Election Day should not be a public holiday

Dear Editor,
In today’s Stabroek News we see FITUG and Ramesh Dookhoo of the Private Sector Commission calling for Election Day to be declared a holiday. This is clearly an attempt by Mr Dookhoo to deny the opposition parties access to transportation for their supporters to vote as happened 2006. It is informative that the Private Sector Commission is calling for this holiday with FITUG, a known PPP supporting trade union organisation. We are already in possession of information that several known contractors are marking their trucks, which will have the name of the contractor obscured, to be made available to transport PPP voters on Election Day. This is a violation of the Representation of the People’s Act since these trucks will not be paid for by the voters but by the party transporting them.

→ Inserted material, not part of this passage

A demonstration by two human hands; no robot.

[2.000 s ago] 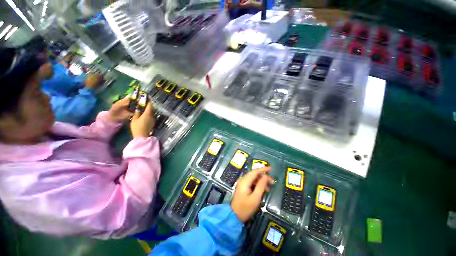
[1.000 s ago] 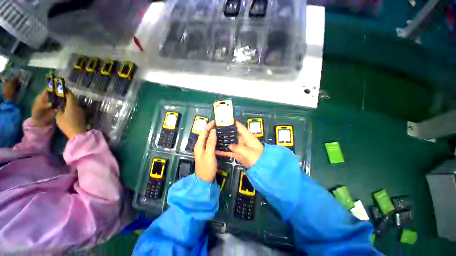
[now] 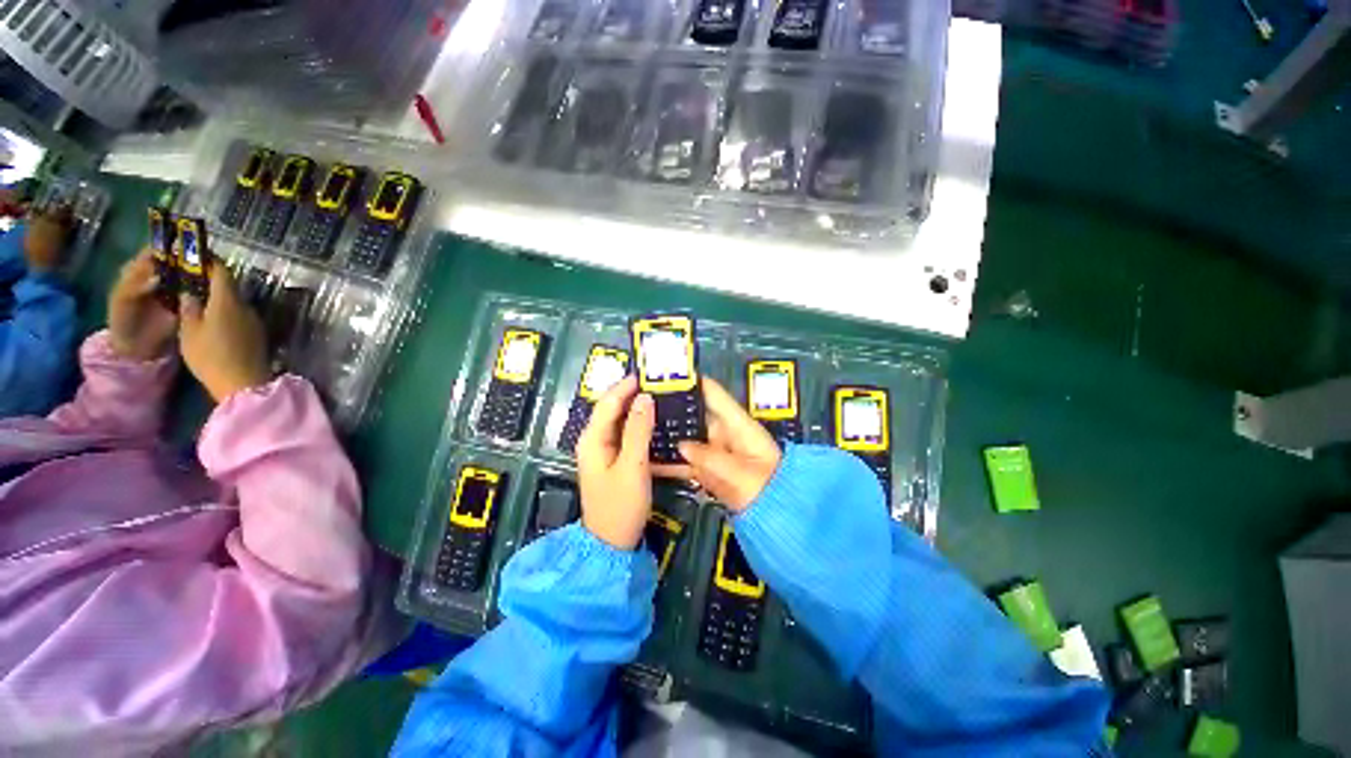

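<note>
My left hand point(image 3: 615, 462) and my right hand point(image 3: 731, 444) hold one yellow-framed keypad phone point(image 3: 667, 370) upright between them, above the blister tray point(image 3: 422, 570). Its screen is lit white and my fingers touch its lower keypad sides. The clear tray holds several yellow-framed phones in its pockets. The upper-row screens are lit, such as the phone at the upper left point(image 3: 513, 382). The phone at the lower left point(image 3: 471, 526) has a dark screen. An all-dark phone point(image 3: 554, 507) lies beside it, partly hidden by my left sleeve. My sleeves hide parts of the lower row.
Green batteries point(image 3: 1012, 478), a white battery point(image 3: 1074, 652) and black pieces point(image 3: 1203, 683) lie at right. A white board point(image 3: 948, 193) bears upper blister trays point(image 3: 874, 219). At left, a person in a pink smock point(image 3: 282, 459) holds two phones beside another tray point(image 3: 348, 319). Metal posts point(image 3: 1286, 388) stand at right.
Two seconds ago only my left hand showed, over a phone in the upper row. Since one second ago, both hands have held a phone up, and it has moved slightly down in view.
</note>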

If there is a public holiday on November 28, who will transport the opposition voters who can turn up to vote at one place where their name is supposed to be, but are then told that their name was moved to some other place. This happened in Region 3 in the 2006 election, where  I was working for the One Guyana component of the PNCR, and I personally saw that with no minibuses operating many opposition party voters were deprived of their right to exercise their franchise.  GECOM has presided over one of the most flawed elections this country has ever seen; the PPP is paying out the taxpayers’ money as if it is water, and they are giving out house lots also as if they are water; when exactly will GECOM do something to stop this?

The opposition must object in the strongest terms possible to Election Day being declared a public holiday, and we must do so quickly and decisively. Mr Dookhoo must stay out of a matter which could be prejudicial to the opposition, lest he shows his biases, since because  this call has been made along with a union organisation known to be aligned with the PPP one is hard pressed not to conclude that the Private Sector Commission too is a PPP-inclined organisation.